The fun thing about my IPod disappearing was how complex the situation was.  It was not just a thief finding an easy target.  Instead everything about our world gets pulled into this event.

First off, you have my invincible naivete that wholeheartedly believed because I live in a small town things like IPods won’t disappear out of cars.  This naivete remained even after a conversation I had with a police officer who explained to me that stuff disappears out of cars all the time in Elgin.  I didn’t believe him and that was my bad.  So am I to blame?  My wife thinks so but I won’t go there.

Another layer surrounds the Toyota Motor Company who built my car.  The engineer who designed the locks put together an impossibly complex automatic system that sometimes locks the doors after 30 seconds of inactivity and sometimes keeps them unlocked for days on end.  I am sure there is a method to the madness but I haven’t figured it out in the 2 and a half years since buying my Rav4.  Either way, it feels as if the doors should have locked themselves because they do at other times, which means I got out of the habit of locking them myself which means the doors were unlocked which made my IPod easy prey.  So maybe Toyota wronged me by hiring dumb engineers.

Or, just maybe, it was the thief’s fault.  Stealing is wrong, after all, whether the doors are locked or unlocked.  But also, just maybe, the thief was an 8 year old who never learned better because they had bad parents or no parents.  Maybe they were taught what our culture seems to teach any more and that is it is the victim’s fault for not locking their car doors or for buying a car that pretends to lock itself and then does not.  Maybe the thief has been irreparably damaged by what Volf calls, “a culture stripped of grace” and they themselves are the victims while simultaneously also being the criminals.

All that happened was an IPod disappeared and yet the very event calls into question the decisions of myself, a group of engineers in Tokyo (or wherever), a teenager (or kid or young adult) and the entire culture(s) in wVolfhich all of us live.

Considering this, Volf’s book was quite endearing because Volf recognizes our world is anything but simple.  We do not live in the black and white fantasy of absolute right and wrong, world which Sunday School teachers indoctrinate into young children.

Instead, Volf faces the complexity head-on, even concluding at one point that as we peel back the layers of a wrong, we might find that we are the ones needing forgiveness, not giving it.  Still, Volf confronts the complexity with the simple image of God giving and forgiving on the cross.  The cross means that despite the complexity surrounding us, we should still give forgiveness when we feel wronged.  This is because the cross reminds us that only God gives complete and perfect forgiveness.  We just participate in a less complete and imperfect way.

Perhaps the most significant statement in Volf’s book came at the very end, in the afterword.  Volf states, “Some people like to keep their spirituality and their theology neatly separated.  .  .I don’t.  Spirituality that’s not theological will grope in the darkness and theology that’s not spiritual will be emptied of its most important content.”

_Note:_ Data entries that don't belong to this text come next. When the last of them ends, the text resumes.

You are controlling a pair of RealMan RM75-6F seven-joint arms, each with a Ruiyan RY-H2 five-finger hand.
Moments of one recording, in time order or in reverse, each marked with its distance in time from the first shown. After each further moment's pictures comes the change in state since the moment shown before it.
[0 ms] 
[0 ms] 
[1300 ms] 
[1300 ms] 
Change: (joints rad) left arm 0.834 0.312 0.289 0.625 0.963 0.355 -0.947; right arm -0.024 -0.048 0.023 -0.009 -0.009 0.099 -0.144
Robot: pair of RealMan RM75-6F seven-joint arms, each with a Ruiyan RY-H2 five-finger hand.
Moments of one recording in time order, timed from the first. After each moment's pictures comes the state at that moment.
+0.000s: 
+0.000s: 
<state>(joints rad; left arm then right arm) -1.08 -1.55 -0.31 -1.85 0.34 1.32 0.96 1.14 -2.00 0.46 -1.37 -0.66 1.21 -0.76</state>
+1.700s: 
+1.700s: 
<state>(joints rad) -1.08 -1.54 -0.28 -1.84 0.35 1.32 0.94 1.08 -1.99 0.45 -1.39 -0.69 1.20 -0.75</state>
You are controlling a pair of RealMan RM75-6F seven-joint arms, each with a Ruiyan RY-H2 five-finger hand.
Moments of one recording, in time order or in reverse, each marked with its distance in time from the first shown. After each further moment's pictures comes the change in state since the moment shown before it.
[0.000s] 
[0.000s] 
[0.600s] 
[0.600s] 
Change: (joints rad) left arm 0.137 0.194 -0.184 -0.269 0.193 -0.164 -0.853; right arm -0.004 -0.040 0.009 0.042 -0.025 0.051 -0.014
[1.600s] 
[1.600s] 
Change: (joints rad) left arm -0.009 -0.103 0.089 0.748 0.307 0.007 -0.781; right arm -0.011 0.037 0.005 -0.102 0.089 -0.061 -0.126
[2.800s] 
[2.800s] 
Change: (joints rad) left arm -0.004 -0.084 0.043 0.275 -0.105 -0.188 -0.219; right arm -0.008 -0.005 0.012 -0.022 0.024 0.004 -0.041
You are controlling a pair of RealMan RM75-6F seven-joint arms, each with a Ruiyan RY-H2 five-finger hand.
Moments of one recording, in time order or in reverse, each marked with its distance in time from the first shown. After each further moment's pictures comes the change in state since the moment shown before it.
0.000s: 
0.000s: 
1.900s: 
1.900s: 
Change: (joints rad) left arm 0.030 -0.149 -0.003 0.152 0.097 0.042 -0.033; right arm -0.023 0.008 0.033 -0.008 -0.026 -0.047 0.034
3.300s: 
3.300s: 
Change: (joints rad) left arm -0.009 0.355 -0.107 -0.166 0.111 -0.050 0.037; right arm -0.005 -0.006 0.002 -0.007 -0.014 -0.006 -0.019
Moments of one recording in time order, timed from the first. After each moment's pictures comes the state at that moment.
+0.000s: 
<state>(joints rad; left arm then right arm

This is a wonderful sentiment.  It reminds me that even something simple like the disappearance of an IPod is deeply theological.  My reaction to the event cannot be a vague spirituality that attaches all kinds of religious buzzwords to the event.  “They were a hurting soul who did not know better and I hope the love of God overwhelms them and the Scott Daniel’s sermons saved to the hard drive saves their lost souls.”  Gag me now.

Neither can my response be theological affirmations that seek to explain the event.  “By violating one of the sacred Ten Commandments, this teen is now guilty of the condemnation of God.  They haven’t just offended me but the very system that seeks to dispense true justice.”  Even typing that makes me roll my eyes.

Instead what I believe about God and my own acceptance of the God’s forgiveness has filled this event with meaning.  It is not enough to be spiritual.  It is not enough to hide behind theology.  Instead my spiritual response has to be infused with the content of the gospel, a content that says, “Forgive as Christ in God forgave you.”

So with that said, you who stole my IPod, I forgive you.